"""

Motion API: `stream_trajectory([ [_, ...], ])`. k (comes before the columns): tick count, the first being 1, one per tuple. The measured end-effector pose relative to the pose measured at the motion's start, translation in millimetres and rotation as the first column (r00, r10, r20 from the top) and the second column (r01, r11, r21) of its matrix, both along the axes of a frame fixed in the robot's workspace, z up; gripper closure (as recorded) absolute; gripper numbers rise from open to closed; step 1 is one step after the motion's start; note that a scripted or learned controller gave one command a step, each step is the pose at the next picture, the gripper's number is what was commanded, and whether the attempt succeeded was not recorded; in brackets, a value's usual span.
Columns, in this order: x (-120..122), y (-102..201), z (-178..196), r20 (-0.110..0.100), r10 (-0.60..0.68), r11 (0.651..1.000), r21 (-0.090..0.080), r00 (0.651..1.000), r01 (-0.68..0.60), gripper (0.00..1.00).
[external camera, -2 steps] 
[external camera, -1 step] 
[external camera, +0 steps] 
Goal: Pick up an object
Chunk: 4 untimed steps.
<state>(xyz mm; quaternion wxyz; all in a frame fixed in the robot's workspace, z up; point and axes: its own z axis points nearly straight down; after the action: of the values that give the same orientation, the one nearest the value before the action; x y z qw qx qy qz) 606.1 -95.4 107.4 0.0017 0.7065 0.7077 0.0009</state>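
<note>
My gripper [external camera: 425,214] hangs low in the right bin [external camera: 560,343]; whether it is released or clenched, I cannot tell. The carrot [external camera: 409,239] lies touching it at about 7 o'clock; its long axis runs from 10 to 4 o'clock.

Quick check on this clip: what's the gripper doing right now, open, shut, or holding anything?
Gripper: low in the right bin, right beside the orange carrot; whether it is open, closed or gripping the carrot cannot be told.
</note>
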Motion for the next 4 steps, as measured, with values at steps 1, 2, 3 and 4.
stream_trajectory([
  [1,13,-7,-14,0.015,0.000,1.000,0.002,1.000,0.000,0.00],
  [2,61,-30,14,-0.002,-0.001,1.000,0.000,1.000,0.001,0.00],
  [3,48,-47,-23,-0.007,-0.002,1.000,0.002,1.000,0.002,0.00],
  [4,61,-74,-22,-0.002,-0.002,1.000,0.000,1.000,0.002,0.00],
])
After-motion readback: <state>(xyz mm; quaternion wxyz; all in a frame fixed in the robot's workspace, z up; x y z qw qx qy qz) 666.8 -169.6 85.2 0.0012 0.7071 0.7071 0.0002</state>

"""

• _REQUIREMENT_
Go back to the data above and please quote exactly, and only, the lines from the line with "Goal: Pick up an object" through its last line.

• _REPLY TO THE TASK_
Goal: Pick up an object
Chunk: 4 untimed steps.
<state>(xyz mm; quaternion wxyz; all in a frame fixed in the robot's workspace, z up; point and axes: its own z axis points nearly straight down; after the action: of the values that give the same orientation, the one nearest the value before the action; x y z qw qx qy qz) 606.1 -95.4 107.4 0.0017 0.7065 0.7077 0.0009</state>
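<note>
My gripper [external camera: 425,214] hangs low in the right bin [external camera: 560,343]; whether it is released or clenched, I cannot tell. The carrot [external camera: 409,239] lies touching it at about 7 o'clock; its long axis runs from 10 to 4 o'clock.

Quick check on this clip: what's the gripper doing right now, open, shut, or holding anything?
Gripper: low in the right bin, right beside the orange carrot; whether it is open, closed or gripping the carrot cannot be told.
</note>
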Motion for the next 4 steps, as measured, with values at steps 1, 2, 3 and 4.
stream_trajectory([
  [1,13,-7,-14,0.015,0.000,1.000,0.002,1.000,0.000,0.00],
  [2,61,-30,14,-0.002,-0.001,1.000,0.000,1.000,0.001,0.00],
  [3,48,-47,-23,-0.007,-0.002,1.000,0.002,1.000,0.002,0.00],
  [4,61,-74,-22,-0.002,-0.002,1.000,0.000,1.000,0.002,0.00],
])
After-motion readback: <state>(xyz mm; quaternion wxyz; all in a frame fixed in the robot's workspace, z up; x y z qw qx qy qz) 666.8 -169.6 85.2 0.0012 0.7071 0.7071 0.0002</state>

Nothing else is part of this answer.